Push it to the limit: Local Group constraints on high-redshift stellar mass functions for M_⋆ ≥ 10⁵ M_⊙

Abstract

We constrain the evolution of the galaxy stellar mass function from 2 < z < 5 for galaxies with stellar masses as low as 10⁵ M_⊙ by combining star formation histories of Milky Way satellite galaxies derived from deep Hubble Space Telescope observations with merger trees from the ELVIS suite of N-body simulations. This approach extends our understanding more than two orders of magnitude lower in stellar mass than is currently possible by direct imaging. We find the faint end slopes of the mass functions to be α = 1.42^{+0.07}_{-0.05} at z = 2 and α = 1.57^{+0.06}_{-0.06} at z = 5, and show the slope only weakly evolves from z = 5 to z = 0. Our findings are in stark contrast to a number of direct detection studies that suggest slopes as steep as α = -1.9 at these epochs.
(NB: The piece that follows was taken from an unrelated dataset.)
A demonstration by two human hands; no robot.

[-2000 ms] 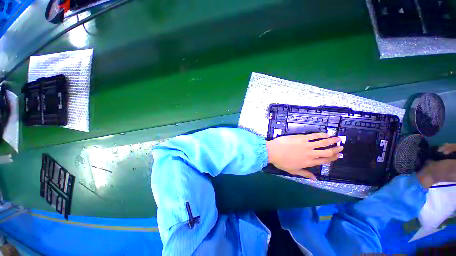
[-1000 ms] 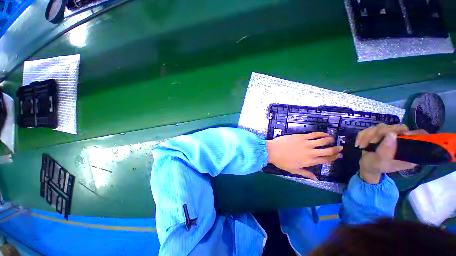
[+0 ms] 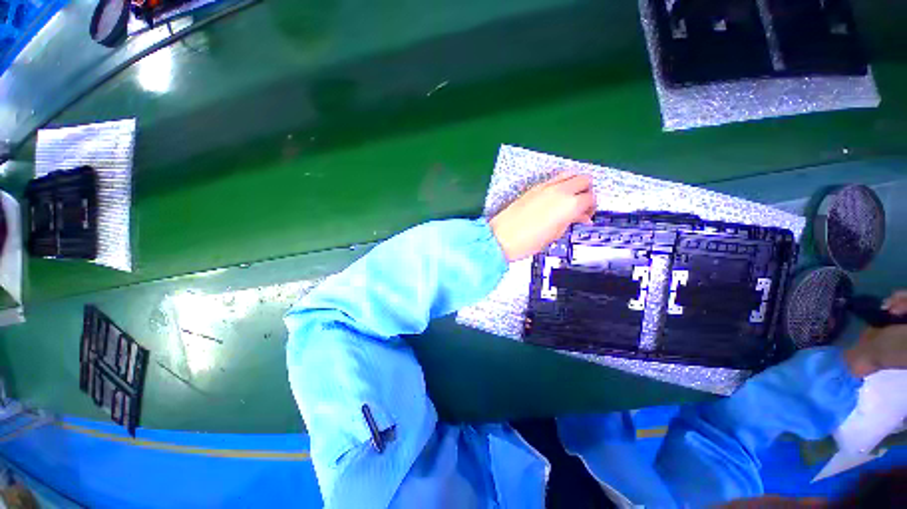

Such a steep slope would result in an order of magnitude too many luminous Milky Way satellites in a mass regime that is observationally complete (M_⋆ > 2 × 10⁵ M_⊙ at z = 0). The most recent studies from ZFOURGE and CANDELS also suggest flatter faint end slopes that are consistent with our results, but with a lower degree of precision. This work illustrates the strong connections between low and high-z observations when viewed through the lens of lambda cold dark matter numerical simulations.